Although not remunerated, other than by fees from medical students, the reputational advantage of a position in a teaching hospital was enormous in terms of attracting private practice: for example, Smyly’s son Philip went on to develop a highly lucrative private practice. This system of sectarian nepotism continued through the establishment of the Irish Free State in 1922, and despite the increasing support to the hospital from public funds, until 1949. At this point, frustration led the Knights of Columbanus, a Catholic organization, to prompt exploitation of a loophole in the governance of the hospital permitting any member of the public to become a life-Governor (director) of the hospital for a modest fee.

The new hospital board, packed with Catholic representatives for the first time, set up a new panel for the appointment of the assistant physician and surgeon posts, heretofore the usual pathway for the favored candidates of the medical board for permanent posts. Medical and legal chaos ensued, with assistant physicians and surgeons from both regimes in a fractious co-existence: at least one tragic death was linked to the disharmony between the opposing factions. The Irish government finally stepped in and legislated for a secular governance board, with more standard and transparent procedures for appointment of medical staff.

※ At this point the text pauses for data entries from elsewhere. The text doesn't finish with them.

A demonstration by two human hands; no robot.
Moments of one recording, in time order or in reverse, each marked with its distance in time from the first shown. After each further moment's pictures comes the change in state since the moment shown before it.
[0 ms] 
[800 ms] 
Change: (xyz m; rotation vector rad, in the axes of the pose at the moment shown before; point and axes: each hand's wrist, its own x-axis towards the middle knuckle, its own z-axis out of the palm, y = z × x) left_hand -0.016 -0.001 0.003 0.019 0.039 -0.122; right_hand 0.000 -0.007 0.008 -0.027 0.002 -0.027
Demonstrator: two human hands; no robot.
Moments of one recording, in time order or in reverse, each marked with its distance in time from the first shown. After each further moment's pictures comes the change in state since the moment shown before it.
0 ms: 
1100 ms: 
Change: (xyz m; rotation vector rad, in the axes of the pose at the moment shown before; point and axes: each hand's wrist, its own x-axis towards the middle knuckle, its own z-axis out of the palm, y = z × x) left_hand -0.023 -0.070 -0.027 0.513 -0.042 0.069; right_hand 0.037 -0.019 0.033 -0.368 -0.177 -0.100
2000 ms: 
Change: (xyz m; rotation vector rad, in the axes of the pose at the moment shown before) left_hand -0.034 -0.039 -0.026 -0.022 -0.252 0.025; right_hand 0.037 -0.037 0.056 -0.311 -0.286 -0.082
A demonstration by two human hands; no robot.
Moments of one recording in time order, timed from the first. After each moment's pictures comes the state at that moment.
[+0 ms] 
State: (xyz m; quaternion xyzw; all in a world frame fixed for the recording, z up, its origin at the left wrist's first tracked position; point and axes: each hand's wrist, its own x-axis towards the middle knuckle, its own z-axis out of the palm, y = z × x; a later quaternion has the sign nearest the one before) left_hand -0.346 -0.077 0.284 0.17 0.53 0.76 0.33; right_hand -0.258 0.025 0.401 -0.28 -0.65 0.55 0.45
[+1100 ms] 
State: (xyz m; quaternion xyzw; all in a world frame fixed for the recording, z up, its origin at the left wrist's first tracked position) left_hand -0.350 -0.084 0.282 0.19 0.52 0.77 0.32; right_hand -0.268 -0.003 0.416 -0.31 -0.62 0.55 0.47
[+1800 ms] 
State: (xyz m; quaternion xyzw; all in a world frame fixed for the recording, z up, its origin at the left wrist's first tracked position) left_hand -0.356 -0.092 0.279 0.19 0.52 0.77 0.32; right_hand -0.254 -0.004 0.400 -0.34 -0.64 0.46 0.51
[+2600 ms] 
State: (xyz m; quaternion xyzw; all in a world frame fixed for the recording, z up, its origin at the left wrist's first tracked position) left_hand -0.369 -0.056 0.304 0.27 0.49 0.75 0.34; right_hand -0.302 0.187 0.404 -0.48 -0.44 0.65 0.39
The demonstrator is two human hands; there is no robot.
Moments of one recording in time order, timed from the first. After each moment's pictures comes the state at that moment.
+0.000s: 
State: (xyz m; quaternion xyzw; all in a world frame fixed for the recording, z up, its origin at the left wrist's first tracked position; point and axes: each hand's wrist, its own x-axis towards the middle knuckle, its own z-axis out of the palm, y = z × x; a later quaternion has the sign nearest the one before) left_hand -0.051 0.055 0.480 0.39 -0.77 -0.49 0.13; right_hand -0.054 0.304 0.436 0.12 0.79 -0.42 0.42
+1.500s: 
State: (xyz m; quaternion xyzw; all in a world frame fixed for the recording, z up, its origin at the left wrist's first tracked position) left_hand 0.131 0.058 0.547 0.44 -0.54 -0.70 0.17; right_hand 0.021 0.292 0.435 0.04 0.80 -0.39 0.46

Exploring these twin aspects of the history of the Meath Hospital is valuable in many ways. In the first instance it highlights the development of medical history from an iatrocentric, positivist and narrow study of the achievements of medicine towards one which more closely benefits from the techniques and perspectives of historiography, the methodology of vocational historians.5

In so doing, without denying the remarkable achievements of major innovators in clinical medicine and research, we are able to see a fuller picture of how doctors perceive themselves, and often are unaware of how they fail to recognize the intertwining of their own economic and personal interests with protestations of professional autonomy.6 In this context, the most recent history of the Meath Hospital2 shows an admirable blend of scrutiny of newly discovered primary sources and due attention to the moral agnosia of the physicians to the intrusion of sectarianism, nepotism and personal gain of their actions. Reading the contemporary defense by the Meath Hospital physicians of practices that we would now recognize as unacceptable is salutary, we should avoid self-congratulation and reflect as to how we may still fail to give due recognition to our own conflicts of interest in our defense of professional autonomy, as well as prejudices based on faith, race or age. Learning from the complex and multi-layered history of our great hospitals, such as the Meath Hospital, can assist us in formulating a better future for the profession and health systems. Such narratives reinforce Santayana’s  aphorism that progress, far from depending on change, depends on retentiveness.

 

References

  1. Coakley D. The Irish School of Medicine: Outstanding Practitioners of the 19th Century. Dublin: Town House; 1988.
  2. Gatenby P. Dublin’s Meath Hospital, 1753-1996. Dublin: Town House; 1996.
  3. Humphreys H, Bourke S, Dooley C, et al. Effect of treatment on Campylobacter pylori in peptic disease: a randomised prospective trial. Gut 1988;29:279-83.
  4. Geary LM. Medicine and charity in Ireland, 1718-1851. Dublin: University College Dublin Press; 2004.
  5. Burnham JC. A brief history of medical practitioners and professional historians as writers of medical history. Health and History 1999;1:250-273.
  6. Culbertson RA, Lee PR. Medicare and physician autonomy. Health Care Financ Rev 1996;18:115-30.

 


 

DESMOND O’NEILL is specialist in geriatric medicine, is also a writer and commentator in national media. Based in the Adelaide and Meath Hospital and Trinity College Dublin, his practice and research are focused on aging and the neurosciences, and how they interact with the humanities. His particular interest in the longevity dividend – the many ways in which we have gained from our increase in life span – has contributed to national and international initiatives in many aspects of aging. In 2010 he was awarded the All Ireland Inspirational Life Award for his work on behalf of older people.